Doç. Dr. Yavuz Dizdar (İstanbul Üniversitesi Onkoloji Enstitüsü): Tam gün yasası sağlık hizmetlerinin en ciddi kısmını yüklenen üniversite hastanelerine ve hasta vatandaşlara çok ciddi sorun getirdi. Çapa’da ciddi ameliyat sayısı 6’da 1’e düştü, çünkü yapacak adam yok. Sağlık bakanlığı 7 bin lira maaş veriyor, doçent ya da profesör özel muaynehanesinde 20-25 bin lira kazanıyor. Dolayısıyla mesele maaş olduğunda “7000 liralık Tam Gün”ün uygulanabilmesi imkânsızdır. Zengin hasta muayenehane ve özel hastane şartlarında tedavi görebilmekteler. Peki fakir hastanın uygulaması zor beyin ameliyatlarını, uzun ve karışık ortopedik müdahalelerini kim yerine getirecek? Şu günlerde sakın ciddi hasta olmayın, çünkü parasız erişebileceğiniz doktor yok. Tam gün konusundaki ısrar, ciddi hastalığı olan ve üniversitelere gönderilen hastalar için tam bir adaletsizliktir.”
SİSTEM ÖZELLERE YARADI
Dr. Taner Gören (İstanbul Tabip Odası Başkanı): “Hekim arkadaşlarımız henüz kalacaklar mı ayrılacaklar mı karar veremediler. Ama karar vakti yakındır. Muaynehanede çalışmak kötü bir şey değildir. Tabii ki öğretim üyesinin tam gün taminkar koşullarda çalıştırmak tabii ki asıl hedef olmalı, ama muaynehanesini kapatan hekimi performansa dayanan bir sistem bekliyor, bir hastaya bakıyorsa bir hekim gerekirse 1 saat uğraşır ama performansı düşününce 6 dakikadan 12 hastaya bakmak zorunda kalır ve o zaman da kalite düşer. Bizi zorladıkları sistem zaten doğru bir sistem değil. Üniversite hastanesi diye bir şey kalmayacak, öğretim üyesi bilimsel araştırma yapamaycak, asistan, öğrenci yetiştiremeyecek. Hasta bakma, araştırma ve eğitim zamanla son derece düşük kalitede olacaktır. Bu sistem özel hastanelere yaramaya başladı.”
BİZE EL UZATIN
Baba Umut Rençber, kızı Aleyna Rençber için Çapa koridorlarında umut ışığı arıyor.
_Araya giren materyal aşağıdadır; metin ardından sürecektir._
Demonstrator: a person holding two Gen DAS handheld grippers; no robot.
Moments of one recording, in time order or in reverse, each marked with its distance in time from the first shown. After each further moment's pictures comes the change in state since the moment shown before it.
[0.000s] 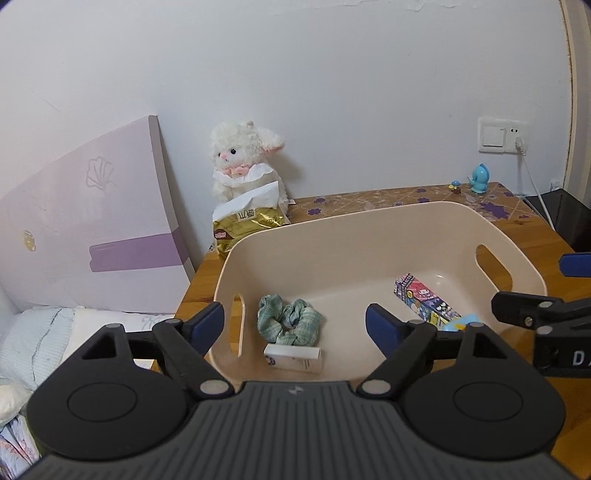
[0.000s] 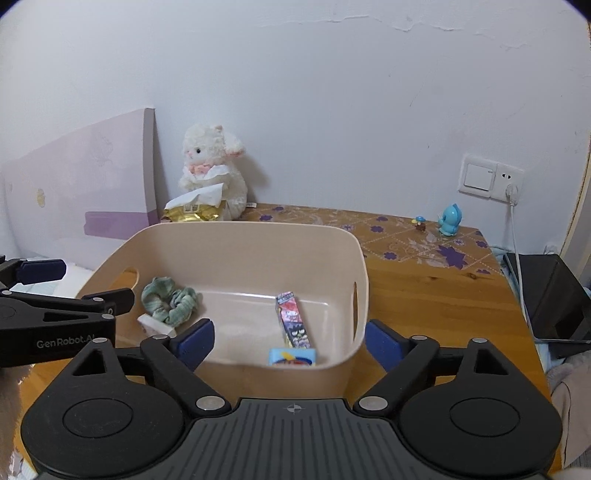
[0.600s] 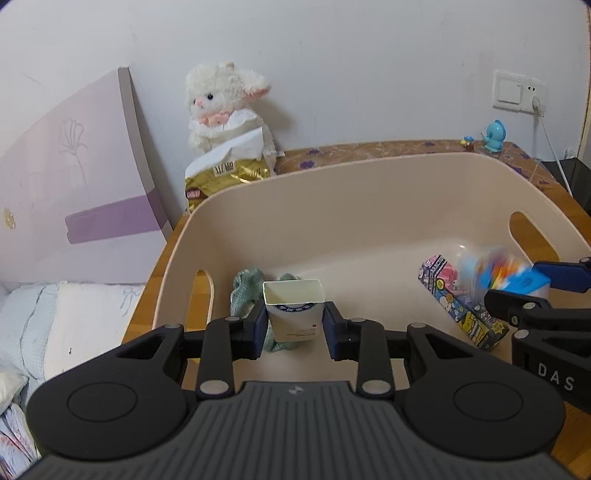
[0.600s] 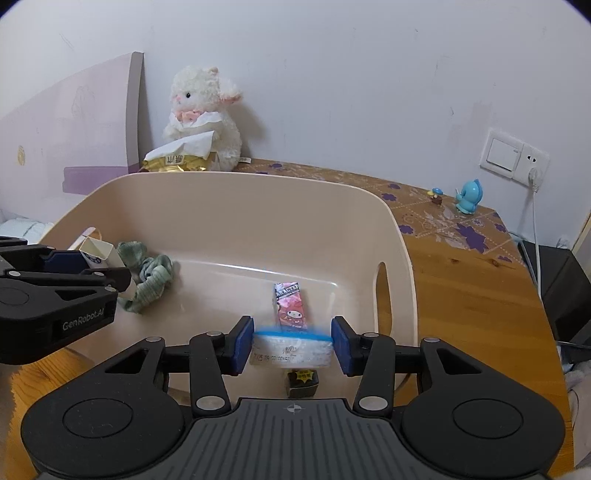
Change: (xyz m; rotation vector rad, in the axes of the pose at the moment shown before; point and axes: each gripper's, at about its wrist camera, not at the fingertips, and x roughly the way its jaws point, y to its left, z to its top) left arm 0.085 -0.009 0.000 0.011 0.144 -0.020; right arm 0.084 0.016 0.001 -0.049 0.121 -0.049
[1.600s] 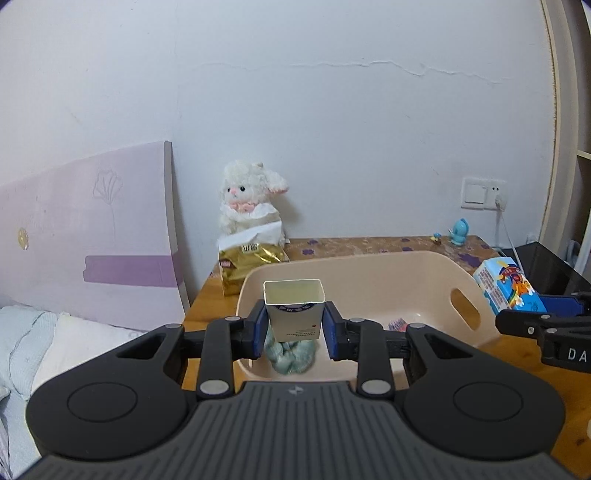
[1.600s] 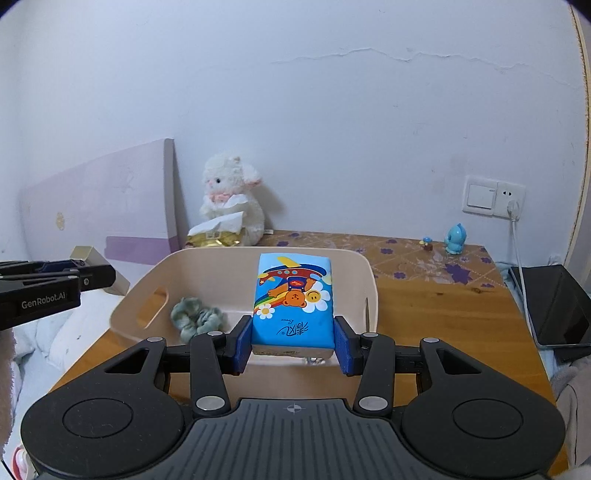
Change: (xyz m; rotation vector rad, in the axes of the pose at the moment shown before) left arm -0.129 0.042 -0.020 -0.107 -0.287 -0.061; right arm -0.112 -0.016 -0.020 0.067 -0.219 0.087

Baba Rençber, “Kızım iki ay önce beyin tümörü yüzünden hastaneye yattı ve ameliyat oldu. 2 ay önce ameliyatı profesör yaptı, şimdi radoterapi ve kemoterapi olması gerekiyor. Ancak doktor olmadığı gerekçesiyle kızımın tedavisi yapılamıyor. İlaç alacağız gidiyoruz, geliyoruz dosyalar imzalanmamış. Esenyurt’tan her gün Çapa’ya gelmek zorundayız. Taksi ile gidiş geliş maliyeti 130 lira. Ama böyle bir imkanımız yok. Kızımın kafasında yara var. Enfeksiyon riski yüksek. Bize uzanacak bir el arıyorum.”
BENİ KİM AMELİYAT EDECEK
Mualla Karabulut (54 yaş emekli): “Ocak ayında ameliyat oldum, bacağımda yumuşak doku tümöründen doku değişti. Radyoterapi gördüm. Ancak hastalığım nedenliyle yeniden hastalık nüksetti, yarayı tedavi edecek doktor bulamıyorum. Genel cerrahiye gönderiyorlar. Gidiyorum ortopediye git diyorlar, ortopediye gidiyom yine genel cerrahiye yolluyorlar. Hasta bacağımla hastanenin içinde dört dönüyorum. Bacağım kangren olmak üzere, tedavim uzarsa bacağımı kaybedeceğim. Doktorlar istifa etmiş, doktor yokmuş şimdi beni kim tedavi edecek?”